Kiwi couple’s weird trip to ‘Gates of Hell’
A Kiwi couple have described their experience in one of the most dangerous places in the world that doesn’t look like it should be on earth at all.
A Kiwi couple have just passed the halfway mark on an epic journey around the world.
By February this year, Topher and Bridget — the couple behind Expedition Earth — and their trusty jeep “Gunther” had driven from the top of Alaska down to the Tierra del Fuego at the bottom of Argentina.
Travelling with a car full of film equipment, the couple have been sharing videos of some of the most spectacular, colourful landscapes on the planet.
Passing through the pink lakes of the Yucatán and the mirrored Bolivian salt flats, the couple’s photos have been published by the National Geographic and highlight some of the most amazing and fragile environments you might never have known existed —
including landscapes at risk from environmental factors.
Three months ago they reached one of the most spectacular places yet, in the middle of the African continent, in one of the most uninhabitable places on the planet.
The “Gates of Hell” in Ethiopia might as well be an alien world.
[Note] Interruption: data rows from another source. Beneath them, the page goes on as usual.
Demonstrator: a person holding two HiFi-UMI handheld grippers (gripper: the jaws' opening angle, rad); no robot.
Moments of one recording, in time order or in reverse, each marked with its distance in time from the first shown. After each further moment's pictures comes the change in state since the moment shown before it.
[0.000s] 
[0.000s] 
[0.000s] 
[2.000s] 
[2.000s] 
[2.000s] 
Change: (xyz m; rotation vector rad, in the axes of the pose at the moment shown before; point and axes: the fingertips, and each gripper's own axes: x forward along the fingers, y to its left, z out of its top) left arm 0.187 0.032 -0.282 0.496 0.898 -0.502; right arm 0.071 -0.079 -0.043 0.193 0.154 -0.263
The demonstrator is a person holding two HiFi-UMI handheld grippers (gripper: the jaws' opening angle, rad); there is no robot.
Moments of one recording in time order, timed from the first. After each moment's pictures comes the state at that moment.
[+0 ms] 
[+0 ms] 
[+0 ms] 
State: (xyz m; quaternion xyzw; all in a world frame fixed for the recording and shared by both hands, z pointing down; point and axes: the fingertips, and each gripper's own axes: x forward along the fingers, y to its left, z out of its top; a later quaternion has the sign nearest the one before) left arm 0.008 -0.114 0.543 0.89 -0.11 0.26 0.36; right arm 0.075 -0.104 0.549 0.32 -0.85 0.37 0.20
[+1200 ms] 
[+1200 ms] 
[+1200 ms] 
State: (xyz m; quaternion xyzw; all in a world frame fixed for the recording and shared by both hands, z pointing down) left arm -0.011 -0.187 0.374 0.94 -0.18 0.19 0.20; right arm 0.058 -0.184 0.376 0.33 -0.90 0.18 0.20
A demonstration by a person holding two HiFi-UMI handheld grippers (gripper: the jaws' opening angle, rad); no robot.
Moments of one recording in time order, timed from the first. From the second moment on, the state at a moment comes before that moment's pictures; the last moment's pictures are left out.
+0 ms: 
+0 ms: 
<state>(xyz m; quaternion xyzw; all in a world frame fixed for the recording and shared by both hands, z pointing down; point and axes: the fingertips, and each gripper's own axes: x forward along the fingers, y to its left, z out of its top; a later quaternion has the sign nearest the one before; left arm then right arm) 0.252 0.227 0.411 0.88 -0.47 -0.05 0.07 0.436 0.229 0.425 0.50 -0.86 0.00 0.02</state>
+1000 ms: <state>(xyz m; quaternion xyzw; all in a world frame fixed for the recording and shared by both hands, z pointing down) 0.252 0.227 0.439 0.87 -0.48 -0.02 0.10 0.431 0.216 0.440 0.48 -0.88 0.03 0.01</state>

Bright yellow and full of crystal pools of sulfurous acids, it’s incredibly difficult and dangerous to get to.
“The Danakil Depression wasn’t the only ‘Gates of Hell’ we encountered in Africa,” Topher told the New Zealand Herald.
“Namibia’s Skeleton Coast was also once referred to by Portuguese sailors as ‘The Gateway to Hell’ and also known as ‘The Land God made in Anger’.
“Funnily enough, it was these two regions that have been the biggest highlights of the African leg.”
Not only are the pools full of volcanic, boiling acid and precious little water — the route into the Danakil Depression is patrolled by armed bandits who prey on road traffic through the Horn of Africa.
For this part of the journey Topher and Bridget were accompanied by security.
The couple said the lakes of sulfuric acid were only half the danger.
“Due to Eritrean bandits, an escort armed with an AK47 is a legal requirement when entering the Afar region,” Topher said.
“While I was photographing Bridget in a salt pool in the middle of the Danakil Desert, our guide and escort had a disagreement in the Jeep, which resulted in a knife being pulled.”
Due to the 45C heat, isolation and Ramadan fasting, tempers were fraught. “With nobody for hundreds of miles, it was an uncomfortable situation to be in,” he said.
The Danakil Depression is 130 metres below sea level at the meeting of tectonic plates in East Africa. Plumes of pungent and clearly volcanic steam can be seen erupting from the pools.
The couple described the air being acrid and hard to breathe but totally worth the risk.
So were the photos and videos they shared of the “alien-like” landscape.
Not far from the deadly, primordial acid lakes the couple found a beautiful isolated pool in the salt flats.
This solitary pool of water in the middle of the Danakil Depression was too tempting not to “risk a dip”.
Cautiously, Bridget swims in one of their videos, a surreal image that has been liked 42,000 times on the couple’s Instagram account, @expeditionearth.live.
The couple have since left Africa and arrived in Europe.
As they drove from Geneva to Paris yesterday, sulfuric acid and AK-brandishing bandits were far from their minds.
They have extended their original goal to reach the Yamal Peninsula of Northern Russia’s Arctic Circle by the end of the year.
They have had to get a move on for fear of driving over softening snow and ice. Large tracts of their journey involves driving up a frozen river that has no guarantee of staying frozen in the warming region. “Past January, this would be a problem,” Topher said.
From there they will continue their journey from the Arctic Circle back to New Zealand in 2020.